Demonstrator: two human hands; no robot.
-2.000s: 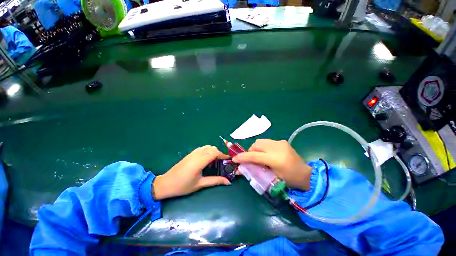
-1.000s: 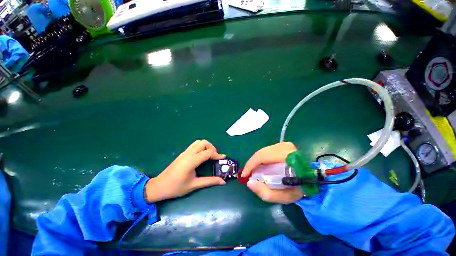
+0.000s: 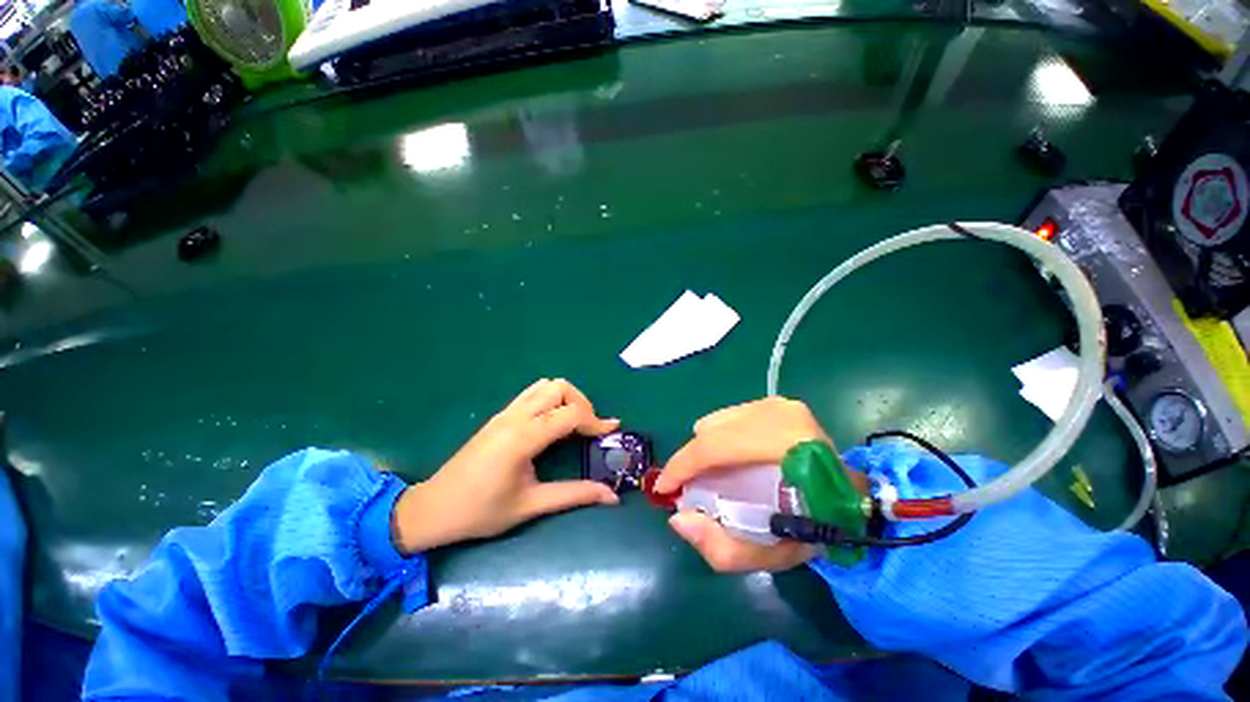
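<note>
A small black unit (image 3: 616, 462) lies flat on the green bench with pale parts on its open face. My left hand (image 3: 500, 469) grips it from the left, thumb and forefinger at its near and far edges. My right hand (image 3: 747, 460) holds the glue syringe (image 3: 740, 499), a clear pinkish barrel with a red front end and a green cap at the rear. The red end points left at the unit's right edge. The needle is too small to make out. A pale air hose (image 3: 1083, 295) loops from the cap.
White paper pieces (image 3: 683, 331) lie beyond my hands. The grey controller (image 3: 1145, 329) with a gauge stands right, a black box (image 3: 1206, 206) on it. Black units (image 3: 881, 167) sit along the bench. A green fan (image 3: 247, 28) and a white item are at the back.
Since two seconds ago the syringe has turned from pointing away above the unit to pointing left at it. My left hand keeps the unit. Since one second ago the hands have barely moved.
</note>
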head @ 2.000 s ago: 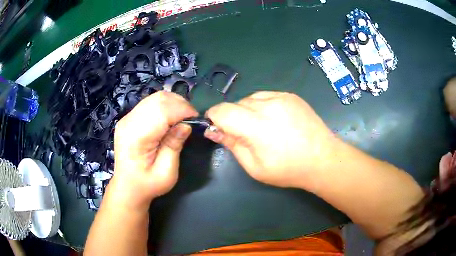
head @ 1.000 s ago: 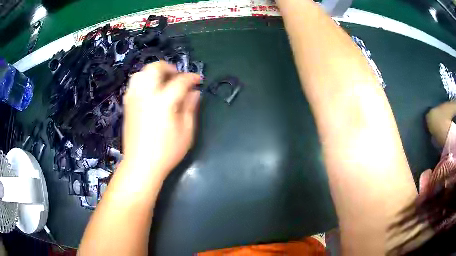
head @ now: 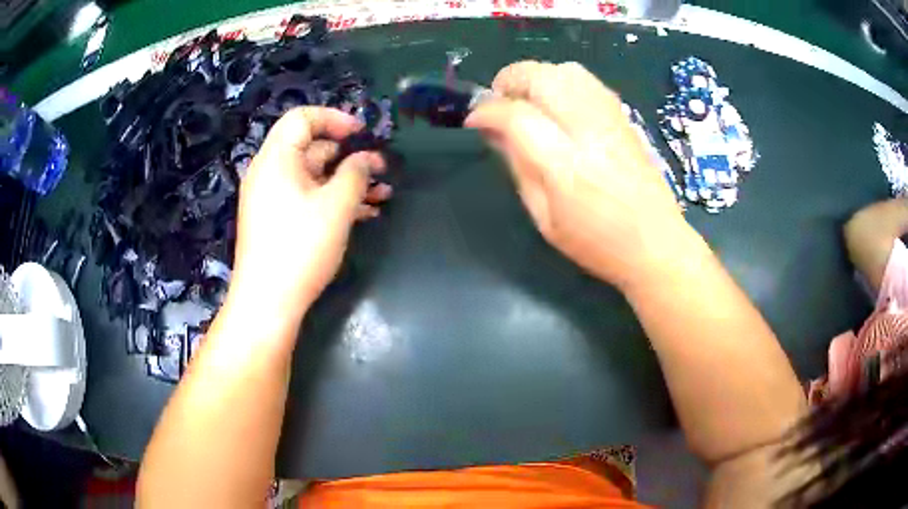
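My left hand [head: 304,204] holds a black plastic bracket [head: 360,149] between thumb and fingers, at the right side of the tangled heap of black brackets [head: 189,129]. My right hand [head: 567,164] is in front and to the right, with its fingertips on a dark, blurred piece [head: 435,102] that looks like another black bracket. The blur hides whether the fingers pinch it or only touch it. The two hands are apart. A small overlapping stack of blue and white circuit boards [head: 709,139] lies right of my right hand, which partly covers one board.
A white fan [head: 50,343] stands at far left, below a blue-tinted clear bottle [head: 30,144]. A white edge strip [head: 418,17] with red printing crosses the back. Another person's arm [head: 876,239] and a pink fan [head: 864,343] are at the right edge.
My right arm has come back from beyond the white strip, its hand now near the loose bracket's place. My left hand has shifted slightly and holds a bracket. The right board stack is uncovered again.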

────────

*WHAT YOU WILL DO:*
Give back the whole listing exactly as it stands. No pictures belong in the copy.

*ANSWER AREA:*
Demonstrator: two human hands; no robot.
-2.000s: 
-1.000s: 
+0.000s: 
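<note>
A small black unit (image 3: 616, 462) lies flat on the green bench with pale parts on its open face. My left hand (image 3: 500, 469) grips it from the left, thumb and forefinger at its near and far edges. My right hand (image 3: 747, 460) holds the glue syringe (image 3: 740, 499), a clear pinkish barrel with a red front end and a green cap at the rear. The red end points left at the unit's right edge. The needle is too small to make out. A pale air hose (image 3: 1083, 295) loops from the cap.
White paper pieces (image 3: 683, 331) lie beyond my hands. The grey controller (image 3: 1145, 329) with a gauge stands right, a black box (image 3: 1206, 206) on it. Black units (image 3: 881, 167) sit along the bench. A green fan (image 3: 247, 28) and a white item are at the back.
Since two seconds ago the syringe has turned from pointing away above the unit to pointing left at it. My left hand keeps the unit. Since one second ago the hands have barely moved.
</note>
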head @ 2.000 s ago: 
head @ 1.000 s ago: 
head @ now: 
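My left hand [head: 304,204] holds a black plastic bracket [head: 360,149] between thumb and fingers, at the right side of the tangled heap of black brackets [head: 189,129]. My right hand [head: 567,164] is in front and to the right, with its fingertips on a dark, blurred piece [head: 435,102] that looks like another black bracket. The blur hides whether the fingers pinch it or only touch it. The two hands are apart. A small overlapping stack of blue and white circuit boards [head: 709,139] lies right of my right hand, which partly covers one board.
A white fan [head: 50,343] stands at far left, below a blue-tinted clear bottle [head: 30,144]. A white edge strip [head: 418,17] with red printing crosses the back. Another person's arm [head: 876,239] and a pink fan [head: 864,343] are at the right edge.
My right arm has come back from beyond the white strip, its hand now near the loose bracket's place. My left hand has shifted slightly and holds a bracket. The right board stack is uncovered again.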

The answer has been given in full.